Google's Glass is still in beta and available only to a limited number of users. Likewise, Holomic’s Glass Platform (Glass Application and Holomic Cloud-Server) will initially be available only to a limited number of researchers at universities and rapid test development organizations. Holomic's objective is to collaborate with Google, the Ozcan Research Lab at UCLA (see below), and the user community to further advance this promising platform for improved healthcare.
Ozcan Research Lab at UCLA Uses Google Glass to Track Dangerous Diseases
Researchers from UCLA’s Henry Samueli School of Engineering and Applied Science have created a Google Glass application and server platform that lets Glass users analyze point-of-care diagnostic tests targeted at a wide range of diseases and health conditions.
The researchers say the technology has the potential to enhance the tracking of dangerous diseases and improve public health monitoring and rapid responses in disaster-relief areas or quarantine zones. The system relies on the use of rapid diagnostic tests (RDT) in which blood or fluid samples are placed on small strips that change color to indicate the presence of a range of diseases and conditions.
Tests that can utilize this type of technology include HIV, malaria, and prostate cancer. Using Glass, the user captures an image of the test result. Once the image is caught by Glass, it is uploaded to a UCLA-designed server platform which relays accurate analysis of the RDT in less than eight seconds. The technology also works with commonly available in-home tests.

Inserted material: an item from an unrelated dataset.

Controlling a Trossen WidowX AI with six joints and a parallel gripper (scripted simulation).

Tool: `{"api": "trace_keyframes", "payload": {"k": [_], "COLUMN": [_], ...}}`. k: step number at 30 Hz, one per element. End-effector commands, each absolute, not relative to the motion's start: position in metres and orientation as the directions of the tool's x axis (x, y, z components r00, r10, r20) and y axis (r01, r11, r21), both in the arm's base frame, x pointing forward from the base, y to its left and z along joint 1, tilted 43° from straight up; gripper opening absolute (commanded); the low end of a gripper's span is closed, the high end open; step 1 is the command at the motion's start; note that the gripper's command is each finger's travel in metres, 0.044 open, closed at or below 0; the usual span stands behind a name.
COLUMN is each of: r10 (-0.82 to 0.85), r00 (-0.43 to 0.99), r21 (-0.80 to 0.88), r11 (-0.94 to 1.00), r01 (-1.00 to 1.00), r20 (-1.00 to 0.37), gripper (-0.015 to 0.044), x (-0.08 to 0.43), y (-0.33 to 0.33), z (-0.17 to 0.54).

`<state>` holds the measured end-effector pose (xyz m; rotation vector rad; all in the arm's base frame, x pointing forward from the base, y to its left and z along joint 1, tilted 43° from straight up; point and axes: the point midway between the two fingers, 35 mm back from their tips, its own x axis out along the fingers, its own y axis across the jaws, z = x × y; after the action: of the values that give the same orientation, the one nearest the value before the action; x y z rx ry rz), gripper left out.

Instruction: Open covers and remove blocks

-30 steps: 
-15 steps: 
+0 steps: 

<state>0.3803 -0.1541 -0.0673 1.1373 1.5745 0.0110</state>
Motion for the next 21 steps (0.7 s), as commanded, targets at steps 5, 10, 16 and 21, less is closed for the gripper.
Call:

The technology allows for quantified reading of results to a few parts-per-billion of sensitivity. This is much greater than the human eye can see, therefore eliminating the potential of human error in results.
Aydogan Ozcan, principal investigator and the Chancellor’s Professor of Electrical Engineering and Bioengineering at UCLA and associate director of UCLA’s California NanoSystems Institute commented on the technology,
This breakthrough technology takes advantage of gains in both immunochromatographic rapid diagnostic tests and wearable computers. This smart app allows for real-time tracking of health conditions and could be quite valuable in epidemiology, mobile health, and telemedicine.
The server is capable of processing fast and high throughput evaluations of incoming RDT images coming from multiple devices simultaneously. A web portal where results can be viewed was also created. Maps charting the geographical spread of diseases and conditions and the cumulative data of all tests submitted over a period of time can be viewed through the web portal as well.
The researchers tested the technology on in-home HIV tests designed by OraSure Technologies and a prostate-specific antigen test from JAJ International. Images were taken under different conditions of light. Out of 400 tests submitted, the RDT reader was able to read 99.6%. Every test result read was accurate and quantified according to the researchers. Additionally, over 300 blurry images or images of the testing device taken under various natural-usage scenarios were successfully read 96.6% of the time.